Pounden Hall on the Ohio State CFAES Wooster campus has been the headquarters of BioHio Research Park. (Photo by Ken Chamberlain)

Wooster’s BioHio Research Park to be transitioned

A decision has been made by the BioHio Board of Directors to transition the work of the BioHio Research Park, an affiliate of The Ohio State University, in Wayne County to the auspices of the College of Food, Agricultural, and Environmental Sciences’ (CFAES) at The Ohio State University.

As an affiliate of Ohio State, BioHio was envisioned in 2010 and was created to facilitate the movement of discoveries from the college into the commercial sector. It is located on the CFAES Wooster campus.

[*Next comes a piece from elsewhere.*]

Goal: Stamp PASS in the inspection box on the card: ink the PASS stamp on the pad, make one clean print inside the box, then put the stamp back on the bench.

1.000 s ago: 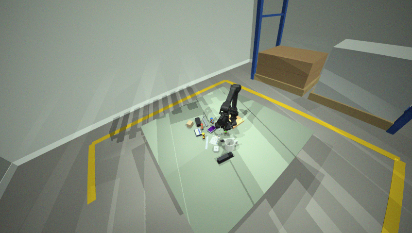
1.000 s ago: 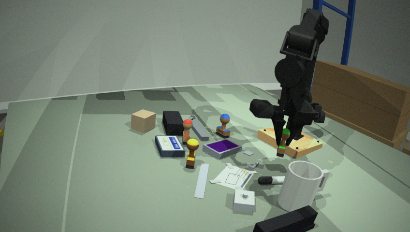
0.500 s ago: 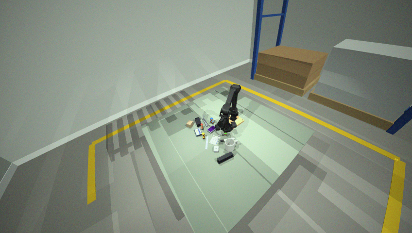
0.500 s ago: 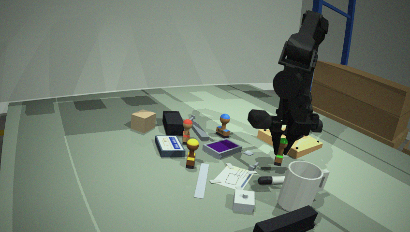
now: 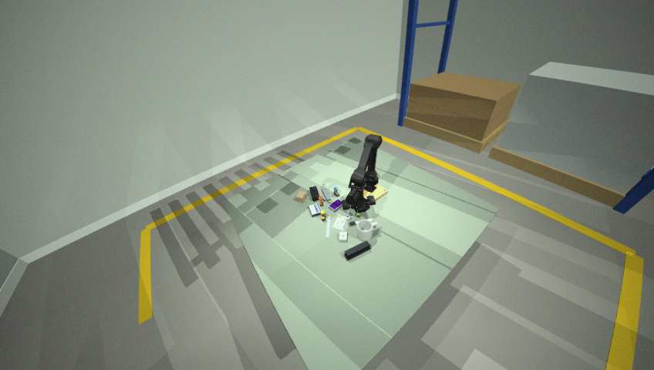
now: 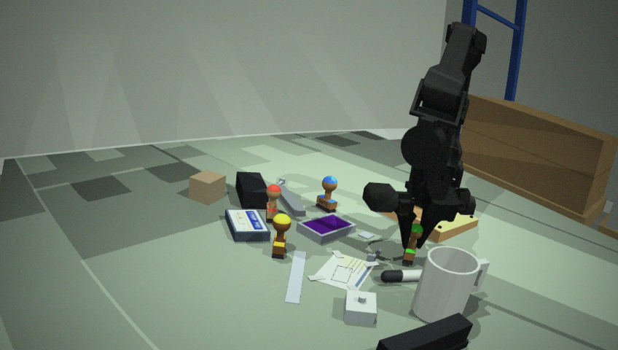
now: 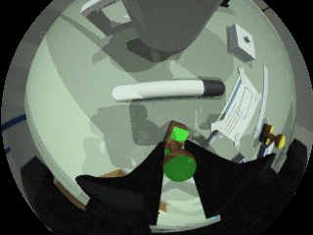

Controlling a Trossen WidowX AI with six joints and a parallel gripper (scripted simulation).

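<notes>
Now: gripper tip right at the pass stamp. Round my gripper tip: marker (5 cm ahead, 3 cm to the left, 2 cm below); then card (11 cm ahead, 5 cm to the right, 3 cm below); then white mug (8 cm ahead, 12 cm to the left, 1 cm above).
</notes>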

Additional goals of BioHio were to advance, encourage, and promote the industrial, economic, commercial and civic development of the Wooster area and to serve as a research park for the benefit of The Ohio State University, the City of Wooster, and Wayne County.

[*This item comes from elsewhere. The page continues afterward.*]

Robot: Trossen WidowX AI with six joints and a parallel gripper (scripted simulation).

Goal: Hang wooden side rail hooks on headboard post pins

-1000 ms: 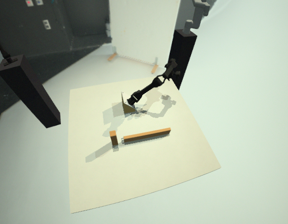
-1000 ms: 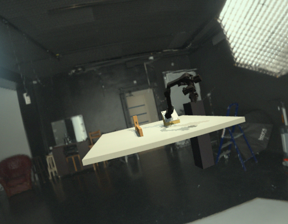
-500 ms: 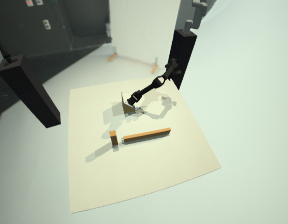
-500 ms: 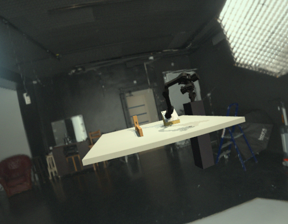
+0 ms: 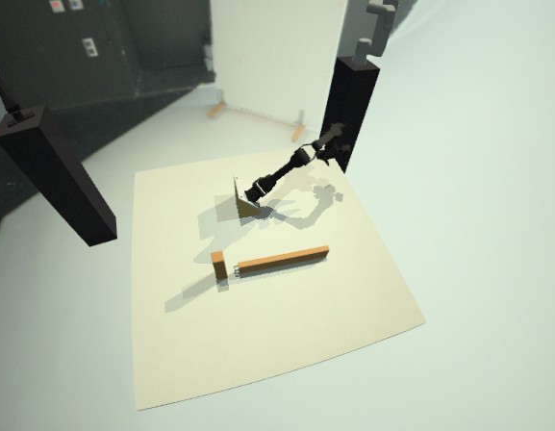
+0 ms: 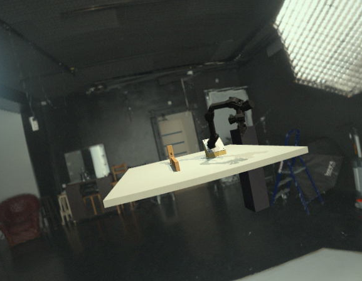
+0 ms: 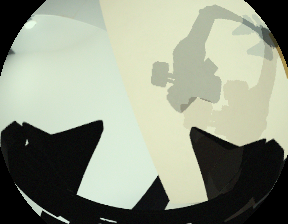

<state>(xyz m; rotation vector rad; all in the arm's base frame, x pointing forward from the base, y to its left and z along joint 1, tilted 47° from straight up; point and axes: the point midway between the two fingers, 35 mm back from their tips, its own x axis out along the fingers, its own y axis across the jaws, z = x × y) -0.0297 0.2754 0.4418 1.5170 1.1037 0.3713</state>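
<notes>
The wooden headboard post lies 780 mm to the right of my gripper tip, 330 mm ahead of it and 90 mm below it.
</notes>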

“While the original goals of BioHio are still relevant and part of the CFAES mission, the separate legal entity was not providing the benefits originally envisioned,” said Cathann A. Kress, vice president and dean of CFAES. “The BioHio board met on August 28th and voted to transition the work of BioHio to be under the auspices of CFAES in place of its operation as a separate affiliate. The transition will occur over the next several months.”

BioHio was created with the intention that it could attract outside funding and enter into contracts more easily than if it was part of the University. “Although there have been small amounts of external investment, most of the funding has been from CFAES since the inception of the entity,” Kress said.

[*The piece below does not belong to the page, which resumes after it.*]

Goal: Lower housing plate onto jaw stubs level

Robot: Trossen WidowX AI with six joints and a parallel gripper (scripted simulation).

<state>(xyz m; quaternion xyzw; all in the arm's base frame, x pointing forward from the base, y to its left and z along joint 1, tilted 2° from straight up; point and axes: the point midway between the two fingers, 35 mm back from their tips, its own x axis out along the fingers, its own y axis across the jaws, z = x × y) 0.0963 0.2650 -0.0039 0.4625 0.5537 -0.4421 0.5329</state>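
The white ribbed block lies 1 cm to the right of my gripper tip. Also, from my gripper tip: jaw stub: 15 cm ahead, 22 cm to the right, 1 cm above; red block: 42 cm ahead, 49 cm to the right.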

It was also envisioned that BioHio could enter into agreements with developers to build on the research park site, but it was later determined that this contractual obligation would still fall under Ohio State’s debt ceiling and the university did not want to take on that risk. However, by moving this body of work under the college umbrella, the original intent to build on the site is more likely to be realized.

“CFAES is committed to many of the original goals of BioHio such as facilitating the advancement of research into the private sector; technology commercialization; new and improved crops, and products for Ohio producers; new and improved technologies for Ohio industry; and enhanced and protected environment and quality of life for Ohioans,” Kress said. “We will continue progress toward these goals through our OARDC enterprise, as well as within OSU Extension and other college units.”

OARDC is the research arm of the College of Food, Agricultural, and Environmental Sciences.